ÖZET
Amaç:
Bu çalışmanın amacı, menisküs yırtığı nedeniyle artroskopik olarak tedavi ettiğimiz hastalarda yaş, cinsiyet, yırtık tipi ve yerleşimine göre ön çapraz bağ (ÖÇB) lezyonu ve kıkırdak lezyonu insidansını incelemek ve bu hastalarda ek patolojileri önceden tahmin edilebilir hale getirmektir.
Yöntemler:
2008-2012 yılları arasında kliniğimizde menisküs yırtığı nedeniyle artroskopik olarak ameliyat edilen 50 yaş altındaki 351 hasta retrospektif olarak incelendi. Preoperatif doldurulan anket formları, MRI raporları ve ameliyat notları tarandı. Ön çapraz bağında elongasyon, parsiyel yırtık ve total yırtık olan hastalar kaydedildi. Outerbridge sınıflamasına göre kıkırdak lezyonları grade 1’den grade 4’e kadar sınıflandırıldı. Ameliyat notları taranarak yırtık tipi ve yerleşimi kaydedildi.
Bulgular:
Dejenere yırtığı olan hastaların %77,4’ünde, radial yırtığı olan hastaların %63,6’sında kıkırdak hasarı görülürken diğer yırtık tiplerinde bu oran %33,9 olarak bulundu. Kova sapı, longitudinal, kök yırtığı gibi longitudinal paterni olan yırtık tiplerine %46,6 oranında ÖÇB lezyonu eşlik etmekte iken diğer yırtık tiplerinde bu oran %20,7 olarak saptandı. Dejenere yırtıklar hesaba katılmadığında radial yırtığı olan hastaların yaş ortalaması (40,86±9,03) diğer yırtık tiplerine sahip hasta grubunun yaş ortalamasından (35,44±9,44) anlamlı derecede yüksekti.
Sonuç:
Longitudinal tip menisküs yırtıkları ÖÇB lezyonu ile yakından ilişkili iken, medial menisküs posterior kökündeki radyal tip yırtıklar osteoartritik kıkırdak lezyonları ile yakından ilişkilidir.
Giriş
Menisküsler, C şeklinde fibrokartilaj yapıda olan ve tibia eklem yüzeyini genişleterek, tibial plato ile femoral kondillerin uyumunu artıran anatomik yapılardır. Menisküsler diz ekleminde yük aktarımı sırasında hayati öneme sahiptir (1). Menisküsler sadece yük aktarımında değil; şok absorbisyonunda, stabiliteyi artırmada, eklem kıkırdağının beslenmesinde, aşırı fleksiyon ve ekstansiyonun kısıtlanmasında, diz eklem hareketlerinin kontrolünde de önemli role sahiptir (2,3). Menisküs yırtıkları her 1000 kişinin altısında görülecek kadar sıktır ve 2,5 ile 4 kat erkek cinsiyette daha fazla görülür. Yirmi, 29 yaş aralığında görülme sıklığı pik yapar (4). Medial menisküs tam C şeklinde iken lateral menisküs tam bir daire oluşturamasa da, daha sirküler bir yapıdadır. Bu anatomik oluşum ve medial menisküsün medial kollatereal ligamente sıkı bağlı olması nedeniyle medial menisküs yırtığı lateral menisküs yırtığına oranla daha sık görülür (5,6). Menisküs yırtıklarının tedavisinde uygulanan parsiyel menisektomi, ortopedik cerrahlar tarafından en sık uygulanan cerrahi tedavilerden biridir (7).

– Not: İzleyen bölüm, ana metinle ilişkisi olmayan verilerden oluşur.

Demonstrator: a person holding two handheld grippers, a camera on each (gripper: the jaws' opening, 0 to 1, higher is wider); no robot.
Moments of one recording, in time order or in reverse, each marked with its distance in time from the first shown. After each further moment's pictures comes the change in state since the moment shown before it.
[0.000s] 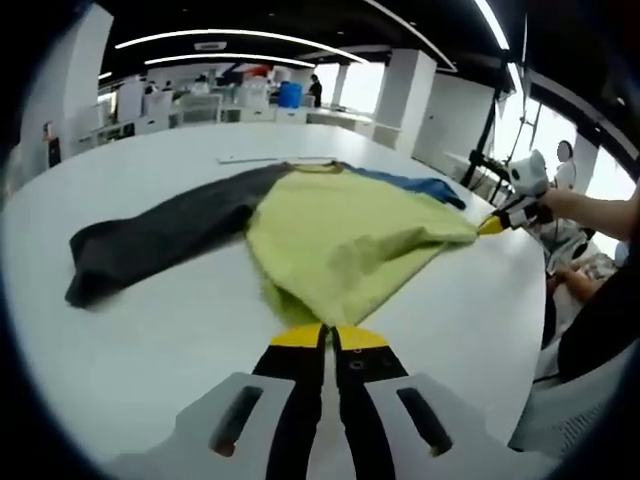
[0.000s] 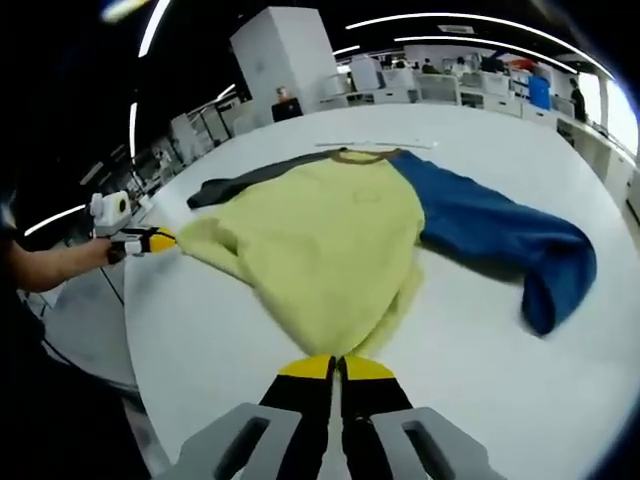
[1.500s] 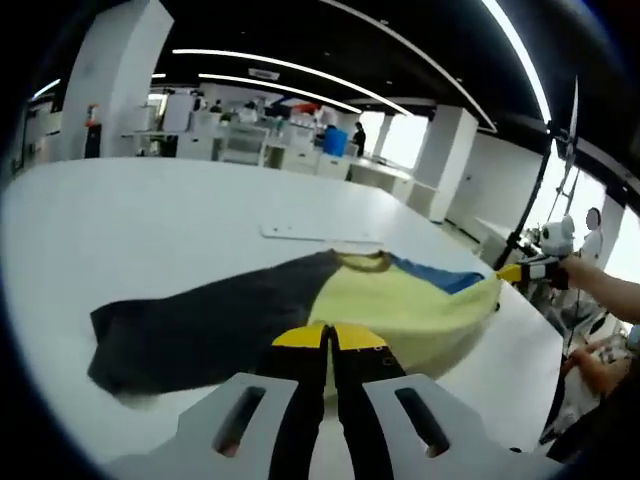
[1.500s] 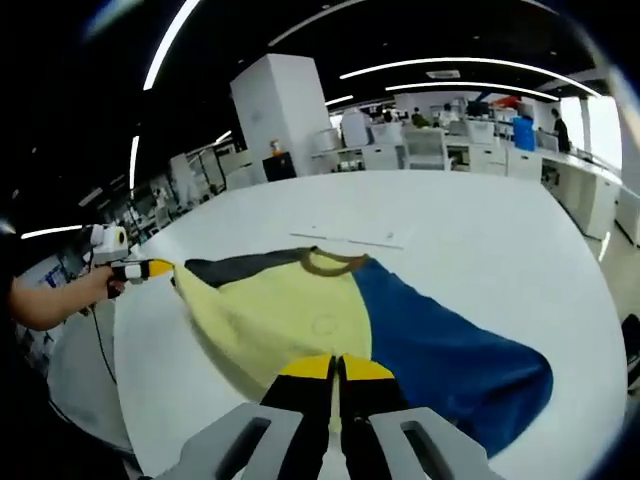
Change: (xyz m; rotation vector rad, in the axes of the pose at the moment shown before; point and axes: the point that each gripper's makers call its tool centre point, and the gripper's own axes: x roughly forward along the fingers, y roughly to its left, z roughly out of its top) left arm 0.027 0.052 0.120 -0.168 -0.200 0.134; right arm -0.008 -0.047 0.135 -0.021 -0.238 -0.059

Menisküsün olmayışı diz ekleminin daha yüksek basınca maruz kalmasına neden olur. %15-%34 gibi küçük bir menisküs parçasının rezeksiyonu, diz eklemine etkiyen basıncı %350’den fazla artırır (8). Diz ağrısı ile başvuran yaşlı hastaların dizlerinde, efüzyon, osteoartrit ve menisküs lezyonu birlikteliği görülmektedir (9). Yine ÖÇB yetmezliği olan hastaların dizlerinde, menisküs yırtıkları ve osteokondral lezyonların sık görüldüğünü destekleyen yayınlar mevcuttur (10-12).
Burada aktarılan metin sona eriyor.